### Your goal
Among the records that follow, set down only the lines from the one containing "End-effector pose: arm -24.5" to the one containing "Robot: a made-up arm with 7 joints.", both included, exactly.

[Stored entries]
# # # # #
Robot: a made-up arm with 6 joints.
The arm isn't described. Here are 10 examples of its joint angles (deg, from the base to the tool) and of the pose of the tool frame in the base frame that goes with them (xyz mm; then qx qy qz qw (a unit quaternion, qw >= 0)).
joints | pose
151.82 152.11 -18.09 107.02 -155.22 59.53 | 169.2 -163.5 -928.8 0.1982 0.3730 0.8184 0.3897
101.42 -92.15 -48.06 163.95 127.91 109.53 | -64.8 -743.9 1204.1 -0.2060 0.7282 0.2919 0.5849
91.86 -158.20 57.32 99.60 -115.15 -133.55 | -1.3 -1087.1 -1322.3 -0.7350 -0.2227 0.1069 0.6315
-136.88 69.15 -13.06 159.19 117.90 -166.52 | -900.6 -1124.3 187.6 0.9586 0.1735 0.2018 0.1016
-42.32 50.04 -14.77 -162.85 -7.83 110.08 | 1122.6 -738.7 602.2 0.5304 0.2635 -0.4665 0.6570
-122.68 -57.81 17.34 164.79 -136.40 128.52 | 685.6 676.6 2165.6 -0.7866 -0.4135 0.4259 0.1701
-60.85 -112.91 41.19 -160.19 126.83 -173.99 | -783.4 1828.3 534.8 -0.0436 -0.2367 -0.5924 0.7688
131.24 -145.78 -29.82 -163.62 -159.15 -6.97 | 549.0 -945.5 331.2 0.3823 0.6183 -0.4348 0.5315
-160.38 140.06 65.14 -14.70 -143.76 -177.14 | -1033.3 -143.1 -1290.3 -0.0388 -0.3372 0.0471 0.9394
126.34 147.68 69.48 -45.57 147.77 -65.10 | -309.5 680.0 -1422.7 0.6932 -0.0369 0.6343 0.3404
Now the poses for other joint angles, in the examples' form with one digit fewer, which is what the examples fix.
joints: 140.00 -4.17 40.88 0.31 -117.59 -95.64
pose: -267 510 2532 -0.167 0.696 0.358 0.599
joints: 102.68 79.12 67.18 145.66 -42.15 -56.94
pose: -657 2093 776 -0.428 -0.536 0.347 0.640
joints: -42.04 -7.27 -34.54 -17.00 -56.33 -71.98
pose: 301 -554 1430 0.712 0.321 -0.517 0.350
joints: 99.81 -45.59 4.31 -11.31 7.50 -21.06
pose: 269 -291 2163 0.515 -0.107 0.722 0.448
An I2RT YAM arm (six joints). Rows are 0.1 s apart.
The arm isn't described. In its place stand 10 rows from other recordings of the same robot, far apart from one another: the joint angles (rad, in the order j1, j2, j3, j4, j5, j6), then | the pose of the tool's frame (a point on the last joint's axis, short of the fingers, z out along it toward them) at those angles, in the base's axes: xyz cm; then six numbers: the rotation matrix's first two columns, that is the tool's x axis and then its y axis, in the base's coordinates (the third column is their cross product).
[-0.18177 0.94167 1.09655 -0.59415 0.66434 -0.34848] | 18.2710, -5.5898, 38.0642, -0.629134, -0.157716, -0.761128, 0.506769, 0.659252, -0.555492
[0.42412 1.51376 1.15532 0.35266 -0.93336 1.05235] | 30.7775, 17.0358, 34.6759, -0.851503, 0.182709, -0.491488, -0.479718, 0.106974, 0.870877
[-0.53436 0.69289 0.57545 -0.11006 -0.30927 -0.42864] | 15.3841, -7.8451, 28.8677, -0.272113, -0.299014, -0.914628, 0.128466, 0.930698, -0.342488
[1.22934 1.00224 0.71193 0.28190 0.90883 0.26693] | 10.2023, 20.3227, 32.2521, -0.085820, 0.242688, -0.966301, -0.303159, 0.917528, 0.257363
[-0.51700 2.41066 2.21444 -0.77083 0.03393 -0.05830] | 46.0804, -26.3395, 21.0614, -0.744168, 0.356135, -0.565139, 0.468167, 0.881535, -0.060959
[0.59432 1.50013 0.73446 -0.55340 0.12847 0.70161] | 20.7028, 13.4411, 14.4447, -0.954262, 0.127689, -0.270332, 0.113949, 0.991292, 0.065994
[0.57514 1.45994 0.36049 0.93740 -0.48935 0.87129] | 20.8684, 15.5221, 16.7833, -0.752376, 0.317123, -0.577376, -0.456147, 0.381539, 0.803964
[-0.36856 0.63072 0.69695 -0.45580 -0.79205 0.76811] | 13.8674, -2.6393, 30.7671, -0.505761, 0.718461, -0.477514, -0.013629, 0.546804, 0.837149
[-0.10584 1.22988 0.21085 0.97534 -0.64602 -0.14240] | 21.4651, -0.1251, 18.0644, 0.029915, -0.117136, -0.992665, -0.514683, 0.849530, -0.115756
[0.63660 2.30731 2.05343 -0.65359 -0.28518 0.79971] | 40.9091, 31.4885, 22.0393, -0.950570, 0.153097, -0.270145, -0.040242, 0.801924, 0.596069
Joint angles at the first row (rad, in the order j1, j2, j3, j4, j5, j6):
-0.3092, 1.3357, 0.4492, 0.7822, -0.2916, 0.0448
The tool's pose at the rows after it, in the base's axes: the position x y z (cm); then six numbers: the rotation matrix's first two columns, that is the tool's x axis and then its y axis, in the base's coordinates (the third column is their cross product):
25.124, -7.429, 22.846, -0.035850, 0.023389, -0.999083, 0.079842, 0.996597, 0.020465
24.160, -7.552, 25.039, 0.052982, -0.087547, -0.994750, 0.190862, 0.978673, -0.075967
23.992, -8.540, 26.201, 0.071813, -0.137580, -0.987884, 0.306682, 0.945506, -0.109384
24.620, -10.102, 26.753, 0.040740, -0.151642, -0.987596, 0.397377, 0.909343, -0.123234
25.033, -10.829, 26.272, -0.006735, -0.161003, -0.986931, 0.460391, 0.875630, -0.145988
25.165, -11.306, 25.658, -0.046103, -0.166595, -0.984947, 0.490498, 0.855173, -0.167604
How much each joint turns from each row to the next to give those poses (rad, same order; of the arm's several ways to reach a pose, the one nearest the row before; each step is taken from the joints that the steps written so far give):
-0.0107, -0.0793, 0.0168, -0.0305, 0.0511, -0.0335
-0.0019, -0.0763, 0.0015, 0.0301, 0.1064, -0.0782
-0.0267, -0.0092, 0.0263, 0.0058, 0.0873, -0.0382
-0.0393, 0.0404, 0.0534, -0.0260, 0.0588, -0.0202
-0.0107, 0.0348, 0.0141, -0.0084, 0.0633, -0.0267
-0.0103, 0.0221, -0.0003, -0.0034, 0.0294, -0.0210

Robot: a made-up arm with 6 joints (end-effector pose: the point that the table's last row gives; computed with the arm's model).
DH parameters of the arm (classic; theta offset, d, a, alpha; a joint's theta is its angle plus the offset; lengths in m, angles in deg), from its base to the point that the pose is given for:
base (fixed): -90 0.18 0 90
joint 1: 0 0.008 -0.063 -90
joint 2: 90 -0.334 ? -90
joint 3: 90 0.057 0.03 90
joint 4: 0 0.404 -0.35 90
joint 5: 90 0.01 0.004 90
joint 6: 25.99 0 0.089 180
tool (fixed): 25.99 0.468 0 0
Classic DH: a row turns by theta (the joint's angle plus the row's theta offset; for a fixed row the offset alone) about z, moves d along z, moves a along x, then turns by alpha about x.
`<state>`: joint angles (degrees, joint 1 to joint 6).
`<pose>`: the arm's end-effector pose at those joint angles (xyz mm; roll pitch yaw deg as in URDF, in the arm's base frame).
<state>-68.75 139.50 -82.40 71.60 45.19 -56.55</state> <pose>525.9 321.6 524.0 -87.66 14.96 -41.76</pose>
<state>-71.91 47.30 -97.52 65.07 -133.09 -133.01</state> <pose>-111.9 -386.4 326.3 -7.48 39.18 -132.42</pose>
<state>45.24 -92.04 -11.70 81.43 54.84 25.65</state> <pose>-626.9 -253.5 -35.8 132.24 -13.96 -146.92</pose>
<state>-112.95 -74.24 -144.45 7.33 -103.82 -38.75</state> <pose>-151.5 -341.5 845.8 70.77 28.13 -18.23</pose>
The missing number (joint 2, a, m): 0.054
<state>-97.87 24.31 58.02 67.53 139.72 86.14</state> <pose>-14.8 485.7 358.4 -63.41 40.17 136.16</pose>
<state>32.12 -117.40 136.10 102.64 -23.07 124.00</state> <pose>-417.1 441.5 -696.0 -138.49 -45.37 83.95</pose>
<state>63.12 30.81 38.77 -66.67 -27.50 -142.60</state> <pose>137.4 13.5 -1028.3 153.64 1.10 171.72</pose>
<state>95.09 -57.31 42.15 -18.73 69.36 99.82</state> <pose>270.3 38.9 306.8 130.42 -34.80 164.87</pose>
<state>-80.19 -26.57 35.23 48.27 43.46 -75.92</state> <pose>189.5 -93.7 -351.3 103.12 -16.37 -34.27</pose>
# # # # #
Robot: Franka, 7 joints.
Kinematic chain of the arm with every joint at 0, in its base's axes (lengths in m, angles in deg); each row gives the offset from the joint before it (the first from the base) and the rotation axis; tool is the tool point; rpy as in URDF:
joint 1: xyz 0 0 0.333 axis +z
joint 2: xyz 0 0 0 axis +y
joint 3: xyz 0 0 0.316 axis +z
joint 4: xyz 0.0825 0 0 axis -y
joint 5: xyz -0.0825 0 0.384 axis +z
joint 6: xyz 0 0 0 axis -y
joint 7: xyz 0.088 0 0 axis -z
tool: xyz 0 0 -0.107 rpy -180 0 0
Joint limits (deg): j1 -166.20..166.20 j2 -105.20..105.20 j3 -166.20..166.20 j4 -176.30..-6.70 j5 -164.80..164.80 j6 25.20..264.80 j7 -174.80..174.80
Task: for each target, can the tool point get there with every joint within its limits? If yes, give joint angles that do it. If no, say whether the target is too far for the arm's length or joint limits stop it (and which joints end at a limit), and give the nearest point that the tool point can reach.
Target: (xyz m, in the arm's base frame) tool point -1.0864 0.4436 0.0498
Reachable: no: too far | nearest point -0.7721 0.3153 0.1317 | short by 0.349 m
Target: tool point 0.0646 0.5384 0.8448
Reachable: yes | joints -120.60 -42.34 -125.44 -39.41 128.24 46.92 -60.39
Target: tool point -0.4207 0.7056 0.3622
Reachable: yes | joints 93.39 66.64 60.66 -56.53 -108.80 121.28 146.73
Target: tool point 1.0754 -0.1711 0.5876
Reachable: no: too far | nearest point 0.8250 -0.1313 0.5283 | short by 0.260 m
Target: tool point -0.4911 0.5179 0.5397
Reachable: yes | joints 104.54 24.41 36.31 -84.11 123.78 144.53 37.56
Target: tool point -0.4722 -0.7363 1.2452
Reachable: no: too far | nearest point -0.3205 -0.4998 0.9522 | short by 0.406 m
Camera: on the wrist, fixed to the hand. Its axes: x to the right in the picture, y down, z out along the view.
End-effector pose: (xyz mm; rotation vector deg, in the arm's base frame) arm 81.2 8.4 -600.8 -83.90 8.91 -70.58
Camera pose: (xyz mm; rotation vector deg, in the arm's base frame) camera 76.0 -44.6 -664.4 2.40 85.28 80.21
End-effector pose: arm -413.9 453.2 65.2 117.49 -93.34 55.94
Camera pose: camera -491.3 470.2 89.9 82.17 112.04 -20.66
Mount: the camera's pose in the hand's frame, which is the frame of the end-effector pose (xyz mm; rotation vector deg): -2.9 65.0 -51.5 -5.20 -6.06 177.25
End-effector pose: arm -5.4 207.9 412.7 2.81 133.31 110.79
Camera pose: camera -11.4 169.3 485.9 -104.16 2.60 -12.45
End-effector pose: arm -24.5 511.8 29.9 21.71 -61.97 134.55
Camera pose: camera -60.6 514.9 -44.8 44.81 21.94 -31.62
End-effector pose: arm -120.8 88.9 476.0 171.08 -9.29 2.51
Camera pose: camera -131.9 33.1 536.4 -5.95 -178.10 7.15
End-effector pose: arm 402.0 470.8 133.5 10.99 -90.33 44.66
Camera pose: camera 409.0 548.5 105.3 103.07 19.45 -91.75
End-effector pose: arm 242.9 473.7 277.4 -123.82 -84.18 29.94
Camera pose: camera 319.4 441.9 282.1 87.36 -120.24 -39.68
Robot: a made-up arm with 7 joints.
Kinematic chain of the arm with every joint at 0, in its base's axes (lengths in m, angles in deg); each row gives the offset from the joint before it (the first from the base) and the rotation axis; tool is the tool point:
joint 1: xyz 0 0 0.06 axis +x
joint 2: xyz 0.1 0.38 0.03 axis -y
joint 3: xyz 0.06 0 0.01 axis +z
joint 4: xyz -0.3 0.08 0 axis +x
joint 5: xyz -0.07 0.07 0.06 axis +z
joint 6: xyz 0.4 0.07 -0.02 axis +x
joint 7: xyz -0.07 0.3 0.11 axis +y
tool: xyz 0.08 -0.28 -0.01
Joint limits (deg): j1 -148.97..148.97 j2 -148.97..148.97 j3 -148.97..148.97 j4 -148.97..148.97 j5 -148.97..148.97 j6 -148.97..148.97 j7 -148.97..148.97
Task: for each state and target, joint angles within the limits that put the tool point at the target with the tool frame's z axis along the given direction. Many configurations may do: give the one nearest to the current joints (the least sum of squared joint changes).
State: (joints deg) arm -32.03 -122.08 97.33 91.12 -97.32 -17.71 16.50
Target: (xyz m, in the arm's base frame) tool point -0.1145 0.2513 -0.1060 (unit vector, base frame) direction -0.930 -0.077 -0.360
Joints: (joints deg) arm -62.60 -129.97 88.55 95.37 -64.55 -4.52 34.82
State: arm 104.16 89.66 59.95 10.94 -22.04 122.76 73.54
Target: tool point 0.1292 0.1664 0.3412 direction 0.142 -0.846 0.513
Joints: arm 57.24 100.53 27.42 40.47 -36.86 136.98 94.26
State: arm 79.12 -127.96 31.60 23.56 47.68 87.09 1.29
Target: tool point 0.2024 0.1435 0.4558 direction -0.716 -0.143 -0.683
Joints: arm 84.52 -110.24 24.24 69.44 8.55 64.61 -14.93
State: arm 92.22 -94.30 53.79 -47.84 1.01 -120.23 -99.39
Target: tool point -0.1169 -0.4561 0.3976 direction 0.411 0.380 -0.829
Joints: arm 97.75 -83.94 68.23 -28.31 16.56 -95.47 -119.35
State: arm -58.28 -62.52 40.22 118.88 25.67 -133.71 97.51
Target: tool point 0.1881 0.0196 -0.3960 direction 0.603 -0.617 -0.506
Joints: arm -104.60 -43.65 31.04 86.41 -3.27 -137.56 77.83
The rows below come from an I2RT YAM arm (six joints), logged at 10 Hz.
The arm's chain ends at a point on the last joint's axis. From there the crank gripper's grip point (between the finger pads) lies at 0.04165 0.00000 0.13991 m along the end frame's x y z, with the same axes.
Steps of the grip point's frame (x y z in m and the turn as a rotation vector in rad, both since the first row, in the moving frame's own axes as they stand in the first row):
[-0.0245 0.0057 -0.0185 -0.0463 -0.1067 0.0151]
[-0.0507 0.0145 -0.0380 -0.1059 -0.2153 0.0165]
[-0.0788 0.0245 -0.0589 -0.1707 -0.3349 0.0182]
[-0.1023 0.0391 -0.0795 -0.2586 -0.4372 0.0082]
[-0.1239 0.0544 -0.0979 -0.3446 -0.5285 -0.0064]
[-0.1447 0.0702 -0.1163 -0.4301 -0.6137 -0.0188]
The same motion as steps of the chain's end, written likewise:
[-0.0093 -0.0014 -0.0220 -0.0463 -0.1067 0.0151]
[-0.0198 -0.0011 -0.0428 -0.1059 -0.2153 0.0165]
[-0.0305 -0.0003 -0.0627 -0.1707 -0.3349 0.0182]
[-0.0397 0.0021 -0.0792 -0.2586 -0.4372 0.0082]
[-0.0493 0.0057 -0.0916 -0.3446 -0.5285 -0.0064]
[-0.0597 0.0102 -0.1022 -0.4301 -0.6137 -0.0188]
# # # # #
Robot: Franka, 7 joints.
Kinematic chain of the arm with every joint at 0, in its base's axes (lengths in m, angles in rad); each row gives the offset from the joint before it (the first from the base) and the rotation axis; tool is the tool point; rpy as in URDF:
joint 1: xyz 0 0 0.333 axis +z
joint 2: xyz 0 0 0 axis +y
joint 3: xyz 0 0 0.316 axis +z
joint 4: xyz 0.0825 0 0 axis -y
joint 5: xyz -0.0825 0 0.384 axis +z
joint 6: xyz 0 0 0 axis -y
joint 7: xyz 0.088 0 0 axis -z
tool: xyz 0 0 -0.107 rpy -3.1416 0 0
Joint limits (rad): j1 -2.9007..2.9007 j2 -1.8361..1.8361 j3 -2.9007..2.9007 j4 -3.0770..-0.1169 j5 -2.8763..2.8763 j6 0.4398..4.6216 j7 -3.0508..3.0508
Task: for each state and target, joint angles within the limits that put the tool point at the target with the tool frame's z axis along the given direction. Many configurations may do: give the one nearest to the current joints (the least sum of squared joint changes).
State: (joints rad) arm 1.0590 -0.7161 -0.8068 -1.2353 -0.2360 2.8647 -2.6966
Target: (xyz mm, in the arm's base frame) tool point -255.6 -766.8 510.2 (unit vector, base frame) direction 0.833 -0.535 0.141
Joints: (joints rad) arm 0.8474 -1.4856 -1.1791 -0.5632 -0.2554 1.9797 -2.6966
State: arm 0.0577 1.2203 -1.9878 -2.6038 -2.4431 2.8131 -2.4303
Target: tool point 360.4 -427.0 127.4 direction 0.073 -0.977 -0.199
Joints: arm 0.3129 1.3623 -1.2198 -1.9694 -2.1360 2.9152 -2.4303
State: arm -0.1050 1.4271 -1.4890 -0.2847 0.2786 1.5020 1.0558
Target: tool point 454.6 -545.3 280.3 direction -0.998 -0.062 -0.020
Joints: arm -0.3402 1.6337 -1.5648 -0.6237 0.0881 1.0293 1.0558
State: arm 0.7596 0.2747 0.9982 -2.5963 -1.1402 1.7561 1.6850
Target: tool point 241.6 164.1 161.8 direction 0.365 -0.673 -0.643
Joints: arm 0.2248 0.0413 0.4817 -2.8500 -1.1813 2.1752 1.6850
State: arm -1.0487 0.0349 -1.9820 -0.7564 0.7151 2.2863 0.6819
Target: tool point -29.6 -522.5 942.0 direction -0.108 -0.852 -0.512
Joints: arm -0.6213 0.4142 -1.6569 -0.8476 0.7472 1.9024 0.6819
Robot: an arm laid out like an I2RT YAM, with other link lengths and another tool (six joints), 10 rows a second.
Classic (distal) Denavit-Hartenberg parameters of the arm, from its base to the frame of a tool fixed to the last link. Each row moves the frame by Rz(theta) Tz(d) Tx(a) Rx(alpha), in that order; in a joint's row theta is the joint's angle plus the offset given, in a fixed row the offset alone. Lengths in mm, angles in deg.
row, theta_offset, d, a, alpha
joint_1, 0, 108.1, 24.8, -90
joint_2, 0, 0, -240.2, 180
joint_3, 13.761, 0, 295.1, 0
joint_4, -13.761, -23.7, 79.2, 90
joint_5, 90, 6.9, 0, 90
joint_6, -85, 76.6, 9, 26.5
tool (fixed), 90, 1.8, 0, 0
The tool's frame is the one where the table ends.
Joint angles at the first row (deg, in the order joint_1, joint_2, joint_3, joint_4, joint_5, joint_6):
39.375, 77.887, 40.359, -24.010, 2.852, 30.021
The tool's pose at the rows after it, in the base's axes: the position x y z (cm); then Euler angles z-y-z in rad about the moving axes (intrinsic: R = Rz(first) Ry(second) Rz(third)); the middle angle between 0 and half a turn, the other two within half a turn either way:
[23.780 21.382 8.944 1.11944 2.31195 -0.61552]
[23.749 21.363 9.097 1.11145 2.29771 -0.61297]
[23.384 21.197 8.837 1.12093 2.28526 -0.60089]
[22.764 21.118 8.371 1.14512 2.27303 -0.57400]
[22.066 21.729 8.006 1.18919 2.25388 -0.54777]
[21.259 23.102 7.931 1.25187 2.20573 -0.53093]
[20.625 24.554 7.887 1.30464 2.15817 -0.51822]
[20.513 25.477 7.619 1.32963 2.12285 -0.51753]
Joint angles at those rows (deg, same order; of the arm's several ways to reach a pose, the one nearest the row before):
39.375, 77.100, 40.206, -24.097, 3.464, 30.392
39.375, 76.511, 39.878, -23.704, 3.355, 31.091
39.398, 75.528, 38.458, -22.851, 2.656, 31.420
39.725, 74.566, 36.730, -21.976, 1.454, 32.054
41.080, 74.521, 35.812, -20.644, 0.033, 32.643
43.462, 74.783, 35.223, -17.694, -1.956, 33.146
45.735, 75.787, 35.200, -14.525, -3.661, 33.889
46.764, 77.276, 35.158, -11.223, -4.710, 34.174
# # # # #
### Solution to this task
End-effector pose: arm -24.5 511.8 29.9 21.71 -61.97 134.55
Camera pose: camera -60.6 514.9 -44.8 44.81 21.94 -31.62
End-effector pose: arm -120.8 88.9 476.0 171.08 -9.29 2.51
Camera pose: camera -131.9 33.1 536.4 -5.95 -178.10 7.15
End-effector pose: arm 402.0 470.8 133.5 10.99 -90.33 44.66
Camera pose: camera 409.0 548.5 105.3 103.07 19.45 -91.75
End-effector pose: arm 242.9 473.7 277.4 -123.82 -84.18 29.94
Camera pose: camera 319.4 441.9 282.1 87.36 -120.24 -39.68
Robot: a made-up arm with 7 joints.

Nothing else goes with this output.